River rafting companies and the county commission supported the Hey Joe closure, saying loud vehicle traffic and dust spoiled a wilderness experience sought by visitors from around the world.

“That’s a perfect example of user conflict,” which the BLM’s management plan aims to reduce while protecting natural resources, said Laura Peterson, a staff attorney with the Southern Utah Wilderness Alliance. While more than 300 miles of routes in the area were indeed closed to vehicles, more than 800 were left open, according to the organization.

“Riparian areas make up less than one percent of the desert lands,” Peterson said. “Certainly that is more important than a few people driving that route.”

Johnson acknowledged that Utah would also use the closed roads and federal lands for extractive projects — free from Washington’s environmental regulations and legal battles surrounding them. Yet he insisted that is not the state’s main goal.

“This landscape, it’s just unique — I have a love for it like no other,” said Johnson, who grew up in a southern Utah ranching family. “We absolutely never want these lands sold.”

Public lands advocates don’t believe such declarations. Utah is a booster of the fossil fuel industry, and with a Republican supermajority in power, they say state policies can change quickly. Utah’s lawsuit argued that the U.S. Constitution requires Washington to “dispose” of “unappropriated” BLM land, not give it to Utah. The advocates fear that could mean forcing its sale to the highest bidder.

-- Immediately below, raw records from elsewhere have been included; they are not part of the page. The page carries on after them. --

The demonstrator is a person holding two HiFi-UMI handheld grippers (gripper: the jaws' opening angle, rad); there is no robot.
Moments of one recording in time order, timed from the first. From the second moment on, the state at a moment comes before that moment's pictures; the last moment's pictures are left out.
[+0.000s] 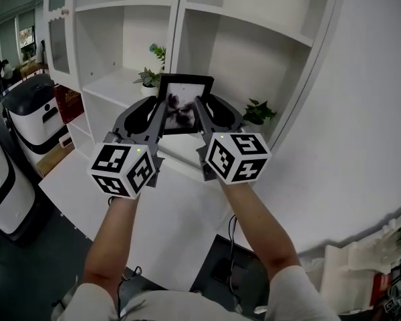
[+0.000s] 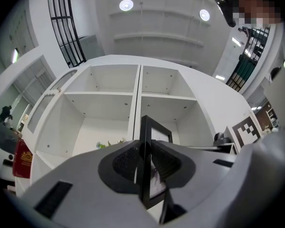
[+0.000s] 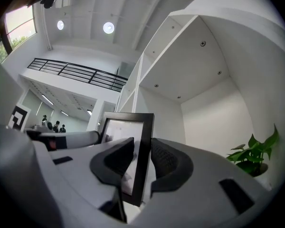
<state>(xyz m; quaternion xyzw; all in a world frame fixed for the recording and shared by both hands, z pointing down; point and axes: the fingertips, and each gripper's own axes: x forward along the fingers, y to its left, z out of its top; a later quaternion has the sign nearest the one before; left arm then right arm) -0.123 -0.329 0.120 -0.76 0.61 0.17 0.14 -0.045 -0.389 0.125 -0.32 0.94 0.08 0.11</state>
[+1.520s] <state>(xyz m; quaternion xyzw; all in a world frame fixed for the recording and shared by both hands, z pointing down) -0.103 -0.381 0.128 -0.74 0.64 0.09 0.18 -0.089 -0.439 0.113 -0.31 0.95 0.08 0.05</state>
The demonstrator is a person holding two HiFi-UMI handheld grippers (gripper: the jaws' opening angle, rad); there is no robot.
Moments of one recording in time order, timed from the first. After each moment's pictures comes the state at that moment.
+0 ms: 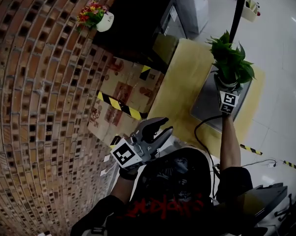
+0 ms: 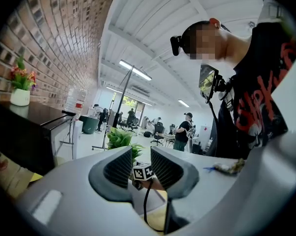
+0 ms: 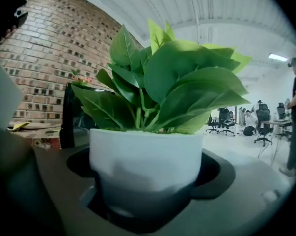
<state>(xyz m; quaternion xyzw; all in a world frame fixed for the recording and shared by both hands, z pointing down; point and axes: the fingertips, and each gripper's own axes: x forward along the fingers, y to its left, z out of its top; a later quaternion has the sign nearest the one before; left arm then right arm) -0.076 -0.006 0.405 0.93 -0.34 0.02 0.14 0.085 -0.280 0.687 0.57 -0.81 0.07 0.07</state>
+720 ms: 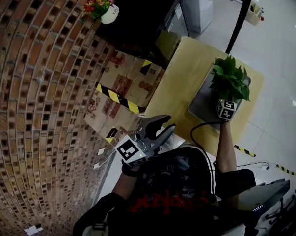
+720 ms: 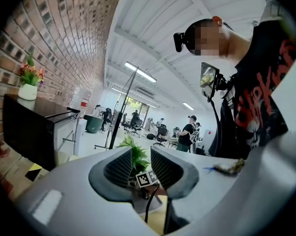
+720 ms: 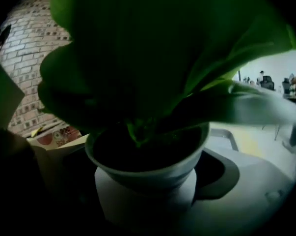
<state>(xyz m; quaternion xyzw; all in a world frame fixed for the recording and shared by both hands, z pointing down) -0.074 0.013 0.421 0.91 -0.37 0.02 0.17 0.083 -0.213 0.769 0.52 -0.81 0.22 0.14</state>
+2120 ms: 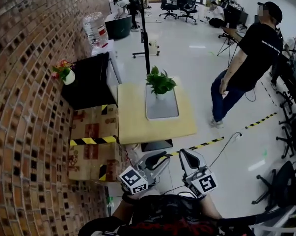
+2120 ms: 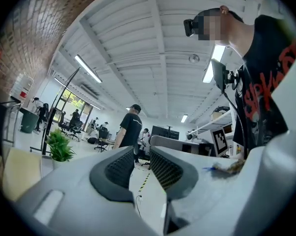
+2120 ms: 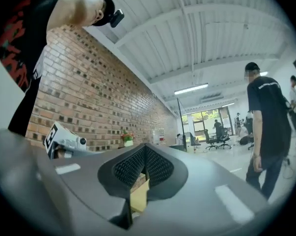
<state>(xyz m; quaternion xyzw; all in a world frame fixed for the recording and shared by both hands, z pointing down) -0.082 0.364 0.381 0.99 -0.03 -0.05 0.10 -0.037 0.359 0.359 0.58 -0.81 0.00 -0.09</state>
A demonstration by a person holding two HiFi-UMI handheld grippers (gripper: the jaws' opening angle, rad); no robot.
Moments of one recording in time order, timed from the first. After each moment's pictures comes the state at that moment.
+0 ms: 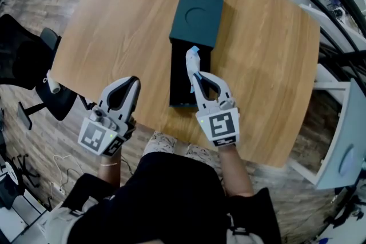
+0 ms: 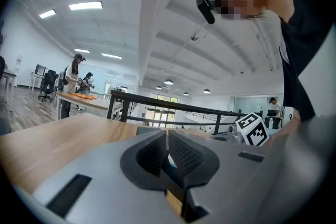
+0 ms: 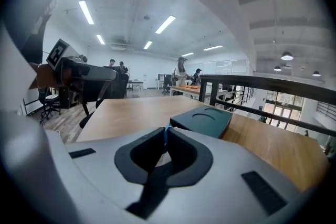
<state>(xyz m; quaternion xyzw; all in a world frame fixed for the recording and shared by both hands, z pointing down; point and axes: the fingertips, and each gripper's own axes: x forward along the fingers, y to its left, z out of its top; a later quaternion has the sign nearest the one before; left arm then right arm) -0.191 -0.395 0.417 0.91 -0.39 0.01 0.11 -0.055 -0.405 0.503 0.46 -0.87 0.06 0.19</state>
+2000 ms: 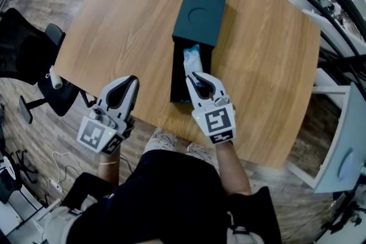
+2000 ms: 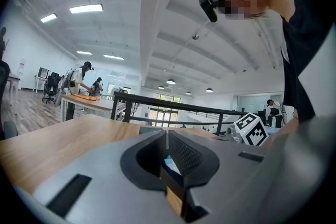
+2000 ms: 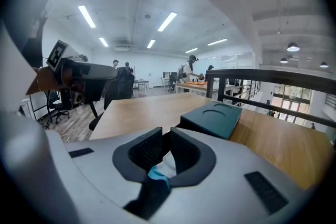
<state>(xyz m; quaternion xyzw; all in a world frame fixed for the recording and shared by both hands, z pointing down) -0.204 -0.382 0.414 0.91 -0.40 0.02 0.10 -0.076 -0.395 0.507 0.42 -0.88 0.09 0.19</state>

On a blue-sky December morning, Peterson and Bloch walked with local activists through the sandy trails of Nine Mile Canyon, an example of the “unappropriated” public land Utah contests. Three hours south of Salt Lake City, its sandstone walls are so decorated with ancient petroglyphs and pictographs that it is known as the world’s longest outdoor art gallery. Above it sits the West Tavaputs Plateau, rich with gas reserves that conservationists worry could open up to more drilling.

Pam Miller, a retired anthropologist and college professor who has long advocated for protections for the canyon, stood at the shallow Rasmussen Cave and pointed to a petroglyph worn smooth by hand after hand touching it in hopes it would lead to fertility.

“For thousands of years, people lived here — people with different ways of life, hunter-gatherers and then farmers and then hunter-gathers again — and they just kept coming back and adding their own rock art and renewing the magic of the existing stuff,” Miller said. “I feel that when I come to the canyon.”

The wilderness alliance is no fan of the federal government’s land management. But its regulatory processes, requiring environmental reviews and extensive public comment, do not exist at the state level, Bloch said.

Dennis Willis, who worked for 35 years in rangeland health and recreation at the local BLM office, echoed the point. After a career that afforded him opportunities to discover ancient wooden tools and Indigenous rock art, he also is a canyon advocate.

“I don’t want to replace open public processes and rules that everybody plays by and the opportunity to appeal things,” Willis said as he hiked toward a cliff carved with images of humans, horses and mountain sheep. And while he’s “frequently disappointed” by the way the bureau carries out its mission, “the state is worse.”